ASSIGNMENT — The output should be identical to the entries that follow.

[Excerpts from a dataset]
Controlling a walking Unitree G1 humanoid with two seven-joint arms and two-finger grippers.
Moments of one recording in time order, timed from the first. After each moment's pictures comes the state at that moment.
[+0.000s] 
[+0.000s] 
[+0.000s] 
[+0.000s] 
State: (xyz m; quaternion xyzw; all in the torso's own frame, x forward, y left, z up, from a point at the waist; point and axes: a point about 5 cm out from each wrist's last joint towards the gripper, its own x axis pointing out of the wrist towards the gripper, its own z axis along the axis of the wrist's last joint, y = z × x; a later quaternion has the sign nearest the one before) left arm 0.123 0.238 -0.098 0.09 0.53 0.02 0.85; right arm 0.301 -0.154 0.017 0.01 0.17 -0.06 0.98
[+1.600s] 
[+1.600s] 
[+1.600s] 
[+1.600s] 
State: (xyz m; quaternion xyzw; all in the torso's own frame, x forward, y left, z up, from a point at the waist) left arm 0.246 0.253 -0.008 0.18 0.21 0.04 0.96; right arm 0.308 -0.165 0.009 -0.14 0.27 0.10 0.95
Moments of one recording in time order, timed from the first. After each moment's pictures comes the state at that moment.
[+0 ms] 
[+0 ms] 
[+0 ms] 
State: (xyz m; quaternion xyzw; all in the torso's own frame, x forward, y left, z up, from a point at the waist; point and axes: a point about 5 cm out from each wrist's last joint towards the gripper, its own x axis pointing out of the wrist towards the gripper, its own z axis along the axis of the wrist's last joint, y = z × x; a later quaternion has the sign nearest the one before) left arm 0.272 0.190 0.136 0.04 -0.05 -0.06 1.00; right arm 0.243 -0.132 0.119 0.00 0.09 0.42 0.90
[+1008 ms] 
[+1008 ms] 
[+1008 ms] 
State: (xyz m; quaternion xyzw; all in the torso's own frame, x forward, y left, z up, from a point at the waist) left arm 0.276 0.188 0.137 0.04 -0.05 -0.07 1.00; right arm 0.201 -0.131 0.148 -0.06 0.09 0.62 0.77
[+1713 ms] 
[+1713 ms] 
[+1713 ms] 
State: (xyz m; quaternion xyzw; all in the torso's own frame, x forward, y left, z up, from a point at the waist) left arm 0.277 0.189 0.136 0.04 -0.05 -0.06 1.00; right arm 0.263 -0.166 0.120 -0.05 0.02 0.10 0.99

WRITTEN REPLY —
Controlling a walking Unitree G1 humanoid with two seven-joint arms and two-finger grippers.
Moments of one recording in time order, timed from the first. After each moment's pictures comes the state at that moment.
[+0.000s] 
[+0.000s] 
[+0.000s] 
[+0.000s] 
State: (xyz m; quaternion xyzw; all in the torso's own frame, x forward, y left, z up, from a point at the waist; point and axes: a point about 5 cm out from each wrist's last joint towards the gripper, its own x axis pointing out of the wrist towards the gripper, its own z axis along the axis of the wrist's last joint, y = z × x; a later quaternion has the sign nearest the one before) left arm 0.123 0.238 -0.098 0.09 0.53 0.02 0.85; right arm 0.301 -0.154 0.017 0.01 0.17 -0.06 0.98
[+1.600s] 
[+1.600s] 
[+1.600s] 
[+1.600s] 
State: (xyz m; quaternion xyzw; all in the torso's own frame, x forward, y left, z up, from a point at the waist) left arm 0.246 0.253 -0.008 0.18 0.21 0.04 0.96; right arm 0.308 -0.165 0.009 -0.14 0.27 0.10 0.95
Moments of one recording in time order, timed from the first. After each moment's pictures comes the state at that moment.
[+0 ms] 
[+0 ms] 
[+0 ms] 
State: (xyz m; quaternion xyzw; all in the torso's own frame, x forward, y left, z up, from a point at the waist; point and axes: a point about 5 cm out from each wrist's last joint towards the gripper, its own x axis pointing out of the wrist towards the gripper, its own z axis along the axis of the wrist's last joint, y = z × x; a later quaternion has the sign nearest the one before) left arm 0.272 0.190 0.136 0.04 -0.05 -0.06 1.00; right arm 0.243 -0.132 0.119 0.00 0.09 0.42 0.90
[+1008 ms] 
[+1008 ms] 
[+1008 ms] 
State: (xyz m; quaternion xyzw; all in the torso's own frame, x forward, y left, z up, from a point at the waist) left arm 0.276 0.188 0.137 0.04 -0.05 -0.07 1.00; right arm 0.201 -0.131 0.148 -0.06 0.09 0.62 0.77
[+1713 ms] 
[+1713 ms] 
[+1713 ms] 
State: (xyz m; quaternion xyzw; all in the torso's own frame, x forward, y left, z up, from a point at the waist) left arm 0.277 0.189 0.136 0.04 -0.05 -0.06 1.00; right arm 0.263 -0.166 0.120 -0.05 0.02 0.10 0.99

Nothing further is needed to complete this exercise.